As sensors such as accelerometers become commonplace on mobile devices, it is important to understand what we can possibly achieve with them. The paper presents TapPrints, an ensemble classification framework for inferring finger tap locations on a mobile device touchscreen from accelerometer and gyroscope readings. The experiment, based on more than 40,000 taps collected from 10 users, shows that TapPrints is able to achieve reasonable accuracy on a range of tapping tasks such as icon selection and text entry. The work is comprehensive and timely, and lays a solid foundation for future exploration of the topic.

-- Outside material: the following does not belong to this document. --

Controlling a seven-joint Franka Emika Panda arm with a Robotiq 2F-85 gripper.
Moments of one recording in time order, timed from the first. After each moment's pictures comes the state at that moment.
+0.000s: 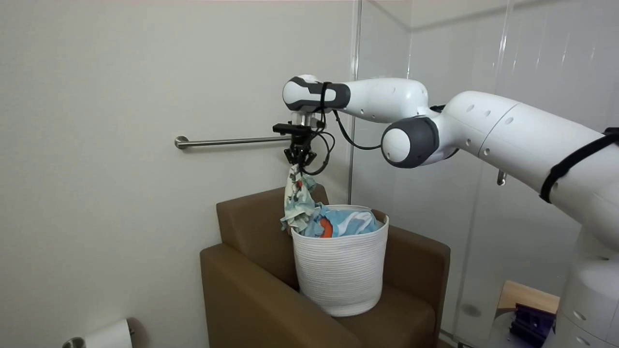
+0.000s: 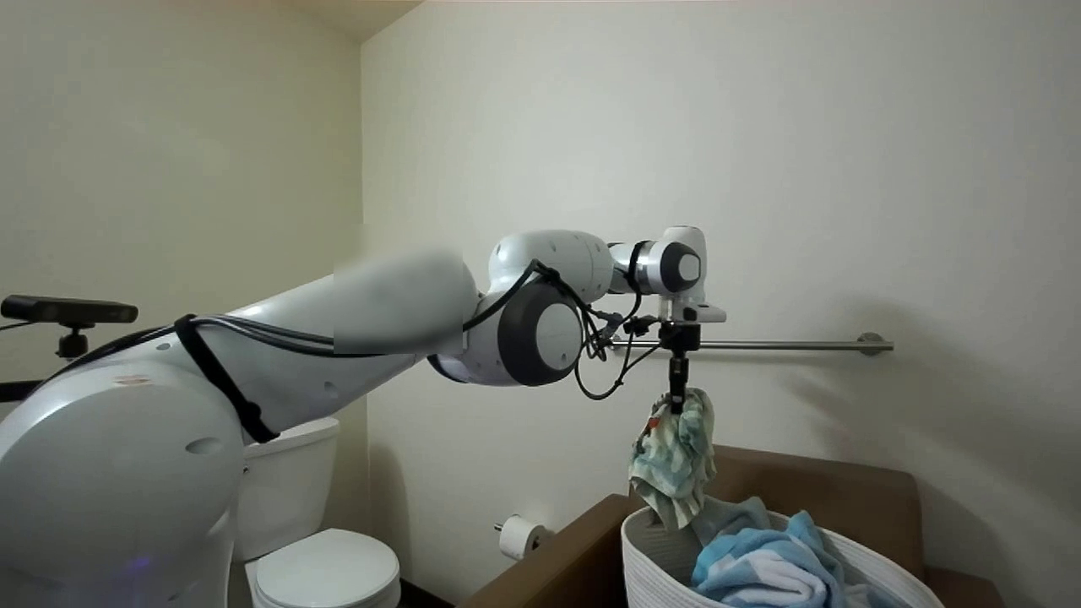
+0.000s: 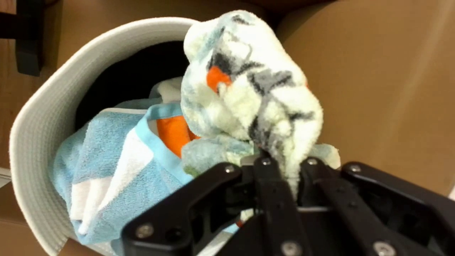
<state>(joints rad) -0.20 1.15 -0.05 -0.35 0.13 1.51 1.16</state>
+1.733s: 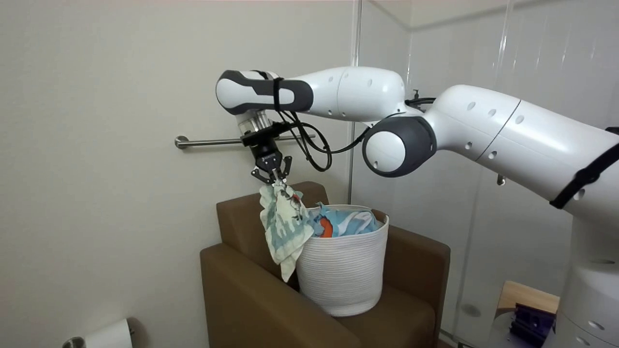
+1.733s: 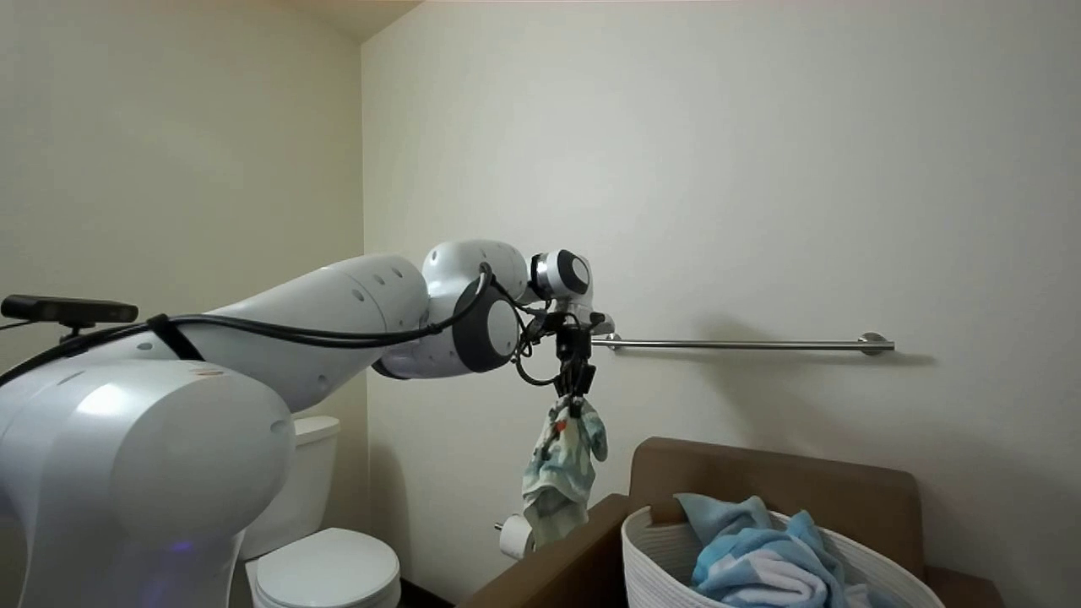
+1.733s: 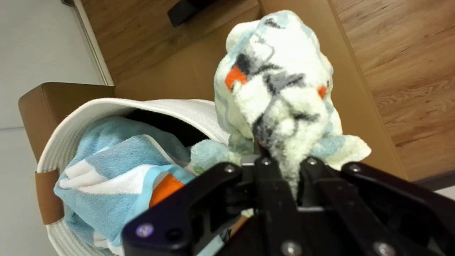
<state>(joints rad) 0.14 1.13 -0.10 -0.35 -0.06 1.10 0.59</state>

TapPrints is not the first attempt to infer tap locations on a touchscreen using motion sensor data. Recent work has demonstrated the feasibility of deducing a user’s password from accelerometer readings as the user enters it via a touchscreen keypad. However, in addition to employing a different machine learning framework, TapPrints advances our understanding of the problem by studying a range of tapping tasks, multiple mobile devices and sensors, and various holding postures.
A concern with the paper is the feasibility of the proposed framework in realistic situations. More specifically, how is labeled training data acquired for each user, and does ambient motion such as walking interfere with the inference? To address the former, the authors clarified in their revision that a model can be pre-trained with other people’s data and adapted to each user, which alleviates the need to collect labeled data from every individual. They demonstrated the feasibility of this approach with additional experiments. Interference with ambient motion is beyond the scope of this work and left for future exploration.

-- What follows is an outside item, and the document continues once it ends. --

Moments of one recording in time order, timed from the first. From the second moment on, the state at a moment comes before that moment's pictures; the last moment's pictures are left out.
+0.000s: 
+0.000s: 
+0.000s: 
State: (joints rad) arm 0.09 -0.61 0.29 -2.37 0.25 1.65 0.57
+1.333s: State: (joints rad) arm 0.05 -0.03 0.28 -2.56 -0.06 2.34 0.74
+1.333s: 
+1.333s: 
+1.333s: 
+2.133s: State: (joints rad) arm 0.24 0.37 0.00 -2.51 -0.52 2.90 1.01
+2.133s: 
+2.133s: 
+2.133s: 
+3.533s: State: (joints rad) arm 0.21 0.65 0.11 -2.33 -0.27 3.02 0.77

Although the paper is motivated by security problems, the technique has broader implications for how these built-in sensors could improve mobile interaction in general. For example, an on-screen keyboard application could combine accelerometer and touch screen data to improve key identification accuracy. It will be exciting to see future work leverage sensor input to overcome these and other fundamental issues of mobile interaction.

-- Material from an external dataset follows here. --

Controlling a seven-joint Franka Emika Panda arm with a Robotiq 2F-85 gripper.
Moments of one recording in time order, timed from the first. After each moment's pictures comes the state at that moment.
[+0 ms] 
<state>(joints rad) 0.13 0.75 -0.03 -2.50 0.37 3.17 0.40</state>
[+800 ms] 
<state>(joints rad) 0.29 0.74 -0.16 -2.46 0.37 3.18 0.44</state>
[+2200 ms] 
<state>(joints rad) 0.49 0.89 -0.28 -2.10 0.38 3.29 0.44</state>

Many thanks to Yang Li for his thorough review. First, we would like to highlight the differences between the two recent workshop papers and our work. While these two papers focus on the use of the accelerometer only, we rely on both the accelerometer and gyroscope combined and show, for the first time, that the gyroscope is the most effective sensor for tap inference. Our results show that the gyroscope alone can double the tap inference accuracy achieved by using just the accelerometer. Other key differences are that we present results from a more thorough evaluation, involving a larger number of users, exercising different typing modalities in realistic settings, device orientations (portrait and landscape), and different device form factors (smartphones and tablets).
Next, we also address the concerns about (1) the labeled data collection methodology and (2) the impact of motion (e.g., walking) on the tap inference accuracy. (1) We show that an attacker can build a tap inference model by collecting labeled data from a finite number of people -- whom agree to provide the data -- and train the model in a supervised manner by using this data. We then show that, by deploying this model, it is possible to infer taps with sufficient accuracy even from people not contributing to the training data. We finally show that the accuracy for these new users can be improved by collecting some extra labeled data from them (by knowing, for example, the tapped letter or icon within the malicious application, which has often access to the coordinates of the tap). This new labeled data can be exploited to improve the tap classifier and effectively tune it to the new user's typing behavior. (2) In spite of not having performed experiments in the walking scenario, we have reasons to believe that the TapPrints' inference accuracy might drop when typing while walking because of the noise injected in the motion sensor data by the body movement. We will conduct experiments in this direction. However, the tapping-while-walking scenario was identified with slightly lower priority given that the majority of people tend to be stationary while typing. Even if just a fraction of people (still in the order of the millions) type while stationary, we uncover a vulnerability that can still affect large volumes of users.